Treatment options for liver diseases, including hepatitis B, remain limited, and many patients ultimately require a liver transplant. New ways to study the liver are critical for developing therapeutic interventions and filling this treatment gap. Researchers at UHN have created the first comprehensive atlas of liver and immune cells in a widely used preclinical model of chronic Hepatitis B Virus (HBV) infection—a development that could accelerate research into the disease and its progression to liver cancer.
The liver is a vital organ that regulates chemicals in the blood. HBV is a virus that can cause a lifelong (chronic) infection that leads to serious illnesses such as liver scarring and liver cancer (hepatocellular carcinoma, HCC). In end-stage liver disease, the liver can no longer regenerate after injury, making transplantation the primary treatment option.
Studying HBV infection, including disease progression and treatment, remains challenging because there are few experimental models and limited human tissue availability. To address this, researchers sought to characterize a commonly used preclinical model of HBV at a cellular level.

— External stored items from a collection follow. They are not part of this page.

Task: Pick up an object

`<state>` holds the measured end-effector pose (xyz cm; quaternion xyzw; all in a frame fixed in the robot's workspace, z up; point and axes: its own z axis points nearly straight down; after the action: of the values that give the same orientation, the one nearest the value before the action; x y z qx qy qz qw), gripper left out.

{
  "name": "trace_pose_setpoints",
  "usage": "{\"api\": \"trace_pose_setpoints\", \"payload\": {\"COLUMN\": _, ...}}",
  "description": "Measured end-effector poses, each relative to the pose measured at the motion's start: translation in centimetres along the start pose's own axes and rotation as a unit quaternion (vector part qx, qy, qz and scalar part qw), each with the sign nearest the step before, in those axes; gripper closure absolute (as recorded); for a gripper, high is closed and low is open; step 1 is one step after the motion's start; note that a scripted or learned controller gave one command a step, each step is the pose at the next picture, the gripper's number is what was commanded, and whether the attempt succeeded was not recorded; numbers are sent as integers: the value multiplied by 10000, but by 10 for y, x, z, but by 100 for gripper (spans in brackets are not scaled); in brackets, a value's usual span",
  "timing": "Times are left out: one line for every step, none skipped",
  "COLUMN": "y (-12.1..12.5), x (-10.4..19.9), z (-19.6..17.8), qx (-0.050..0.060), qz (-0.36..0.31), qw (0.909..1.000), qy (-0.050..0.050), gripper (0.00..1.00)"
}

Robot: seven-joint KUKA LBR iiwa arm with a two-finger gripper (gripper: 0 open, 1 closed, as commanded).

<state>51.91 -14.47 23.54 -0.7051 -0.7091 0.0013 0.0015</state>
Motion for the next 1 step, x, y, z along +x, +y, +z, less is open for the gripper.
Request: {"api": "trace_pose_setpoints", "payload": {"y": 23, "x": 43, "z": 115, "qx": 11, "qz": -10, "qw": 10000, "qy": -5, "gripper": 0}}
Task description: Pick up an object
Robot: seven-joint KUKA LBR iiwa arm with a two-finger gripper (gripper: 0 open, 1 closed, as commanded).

The team generated an atlas of single-cell gene expression data that also includes information on which genes are expressed in which parts of the liver. This atlas captures how tens of thousands of liver and immune cells behave in both healthy conditions and during chronic viral infection in the HBV model.
Using this atlas, the researchers found that the cell population in this preclinical model is comparable to human livers and the immune cells trigger the same kinds of inflammatory responses. The liver atlas also showed that HBV infections in this model lead to gene expression and cellular changes similar to those in the human liver. HBV infections in both the model and in humans activate certain immune cells, called dendritic cells, in the same area of the liver, and T cells become “worn out” over time.
This study highlights that HBV infection affects this well-known preclinical model in similar ways to humans, confirming the model’s importance in liver disease research. This atlas, therefore, offers a powerful new tool for understanding HBV and developing better treatments.
Zoe Clarke, Jawairia Atif, and Xinle Wang are co-first authors of the study. Zoe Clarke is a PhD Candidate at the University of Toronto (U of T), Dr. Jawairia Atif is a PhD graduate at UHN, and Xinle Wang is a former research student at UHN and a current medical student at U of T.
Dr. Ian McGilvary, Senior Scientist at UHN and Dr. Gary Bader, Affiliate Scientist at Princess Margaret Cancer Centre are co-senior authors of the study. Dr. McGilvary is also a Professor in the Department of Surgery at U of T. Dr. Bader is also a Professor in the Department of Molecular Genetics at U of T.
Dr. Sonya MacParland, a Senior Scientist at UHN, the Research Director of the Ajmera Transplant Centre, and a Professor in the Department of Laboratory Medicine and Pathobiology at U of T, is the co-senior and corresponding author of the study.
This work was supported by the University of Toronto McLaughlin Centre, Canadian Liver Foundation, the Natural Sciences and Engineering Research Council, the Canadian Institutes for Health Research, and UHN Foundation.
Sonya MacParland is a Tier 2 Canada Research Chair in Liver Immunobiology.
Clarke ZA, Atif J, Wang X, Liu LY, Wood L, Camat D, Liu Y, Shiwram A, Hyduk SJ, Chung S, Ma XZ, Manuel J, Lok S, Lau TNH, Thoeni C, Michalak TI, McGilvray ID, Bader GD, MacParland SA. A single-cell atlas of the woodchuck liver reveals cellular programs conserved in human HBV infection. J Hepatol. 2026 Jan 22:S0168-8278(26)00019-X. doi: 10.1016/j.jhep.2025.12.030. Epub ahead of print.